OBJECT DRUGS

Kinase Inhibitors:

• Axitinib (Inlyta)
• Bosutinib (Bosulif)
• Cabozantinib (Cometriq)
• Ceritinib (Zykadia)
• Cobimetinib (Cotellic)
• Crizotinib (Xalkori)
• Dabrafenib (Tafinlar)
• Dasatinib (Sprycel)
• Erlotinib (Tarceva)
• Gefitinib (Iressa)
• Ibrutinib (Imbruvica)
• Idelalisib (Zydelig)
• Imatinib (Gleevec)
• Lapatinib (Tykerb)
• Nilotinib (Tasigna)
• Osimertinib (Tagrisso)
• Pazopanib (Votrient)
• Regorafenib (Stivarga)
• Ruxolitinib (Jakafi)
• Sorafenib (Nexavar)
• Sunitinib (Sutent)
• Tofacitinib (Xeljanz)
• Vandetanib (Caprelsa)
• Vemurafenib (Zelboraf)

PRECIPITANT DRUGS

Enzyme Inducers:

• Barbiturates
• Bosentan (Tracleer)
• Carbamazepine (Tegretol, etc.)
• Dabrafenib (Tafinlar)
• Efavirenz (Sustiva)
• Etravirine (Intelence)
• Lumacaftor (Orkambi)
• Nevirapine (Viramune, etc.)
• Oxcarbazepine (Trileptal, etc.)
• Phenytoin (Dilantin, etc.)
• Primidone (Mysoline)
• Rifabutin (Mycobutin)
• Rifampin (Rifadin, etc.)
• Rifapentine (Priftin)
• St.

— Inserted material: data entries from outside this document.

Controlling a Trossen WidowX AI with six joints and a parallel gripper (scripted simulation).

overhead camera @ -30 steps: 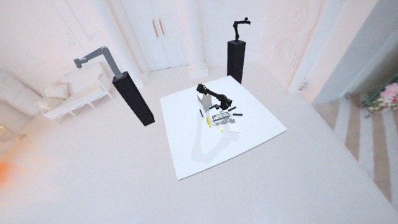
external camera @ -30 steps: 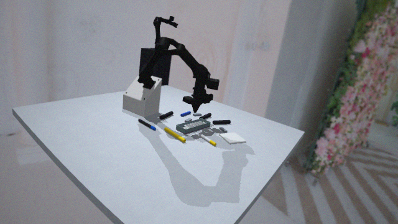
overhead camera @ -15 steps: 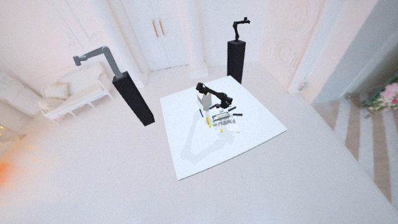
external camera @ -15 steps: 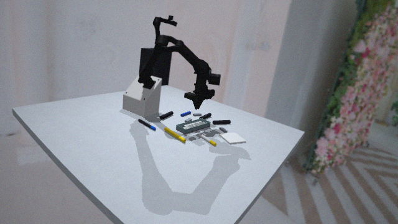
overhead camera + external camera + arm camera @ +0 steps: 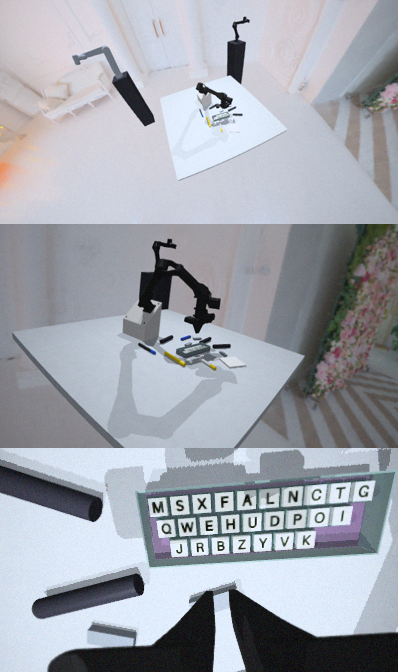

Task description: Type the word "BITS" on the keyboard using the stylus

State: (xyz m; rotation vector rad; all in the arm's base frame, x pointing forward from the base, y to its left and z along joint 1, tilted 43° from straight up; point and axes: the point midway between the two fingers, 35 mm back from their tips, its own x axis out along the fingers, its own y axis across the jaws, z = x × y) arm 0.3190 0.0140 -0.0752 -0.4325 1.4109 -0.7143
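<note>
The blue stylus lies 120 mm to the left of my gripper tip, 120 mm behind it and 90 mm below it. From my gripper tip the other things lie so: yellow marker: 220 mm to the right, 90 mm below, 10 mm ahead; then grey block: 150 mm to the left, 90 mm below, 70 mm behind; then yellow-tipped pen: 170 mm ahead, 140 mm to the right, 90 mm below.
</note>
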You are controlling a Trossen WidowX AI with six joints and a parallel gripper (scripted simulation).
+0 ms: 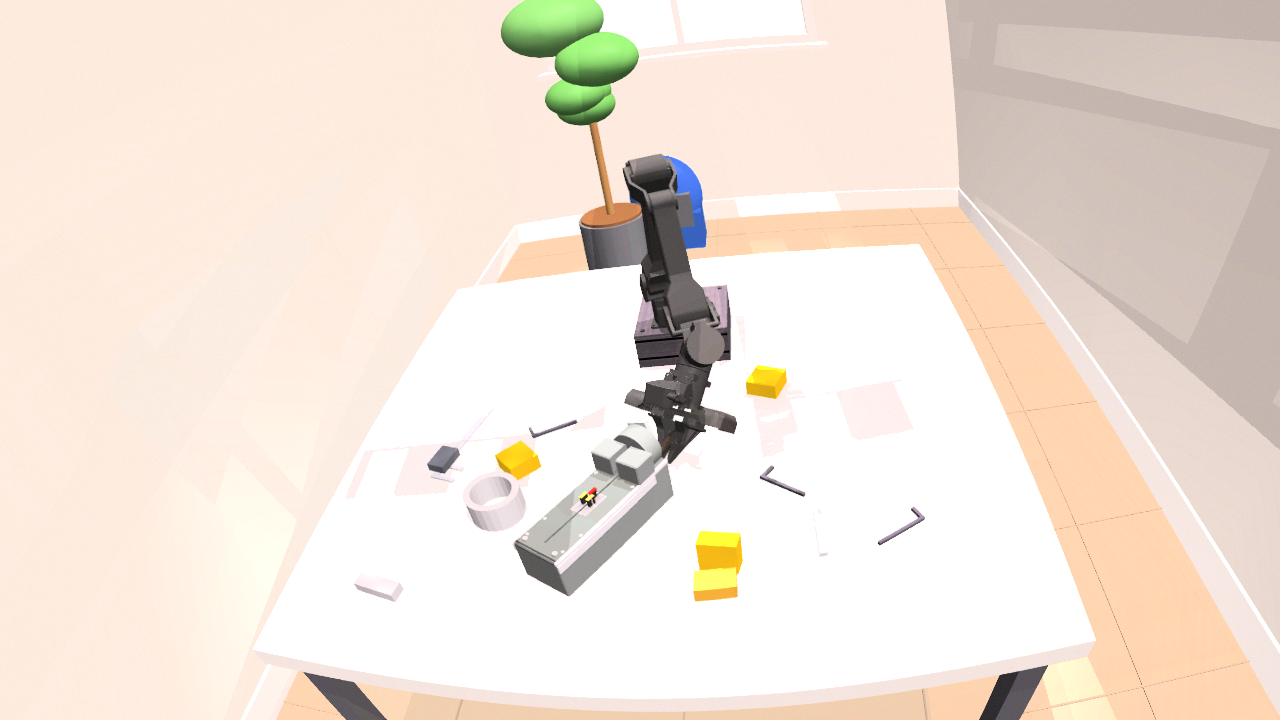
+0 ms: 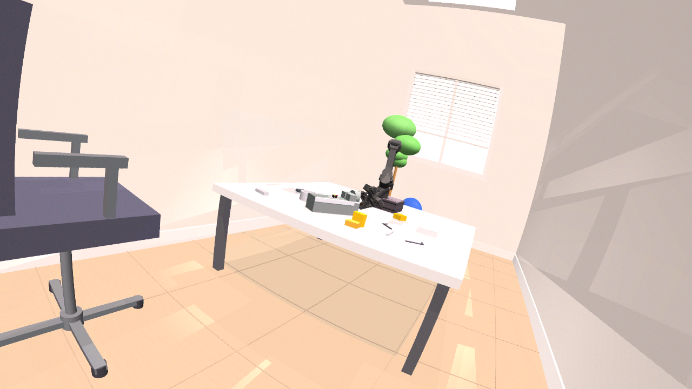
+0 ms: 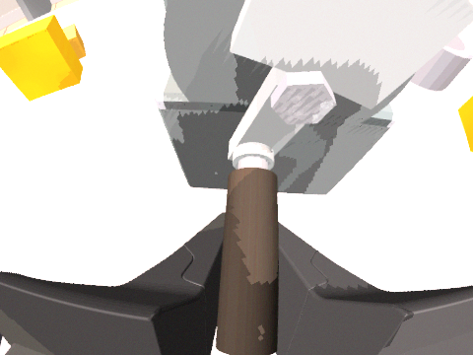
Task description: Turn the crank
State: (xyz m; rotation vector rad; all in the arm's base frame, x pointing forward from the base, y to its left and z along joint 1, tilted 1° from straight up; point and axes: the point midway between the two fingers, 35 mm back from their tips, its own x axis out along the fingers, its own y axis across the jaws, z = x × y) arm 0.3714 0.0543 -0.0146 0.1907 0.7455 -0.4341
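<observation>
The brown crank handle is 30 mm above my gripper tip, 20 mm behind it and 10 mm to the left of it. From my gripper tip the other things lie so: red pointer: 130 mm ahead, 80 mm to the right, 50 mm above.
</observation>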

John's wort

Comment:

Although data are limited, these enzyme inducers may decrease the plasma levels of kinase inhibitors. Reduction in the expected antineoplastic activity or resistance may occur. Lapatinib is metabolized into a hepatotoxic metabolite; inducers may increase the risk of hepatotoxicity.

Class 3: Assess Risk & Take Action if Necessary

• Monitor: Monitor for altered antineoplastic response if the CYP3A4 inducer is initiated, discontinued, or changed in dosage.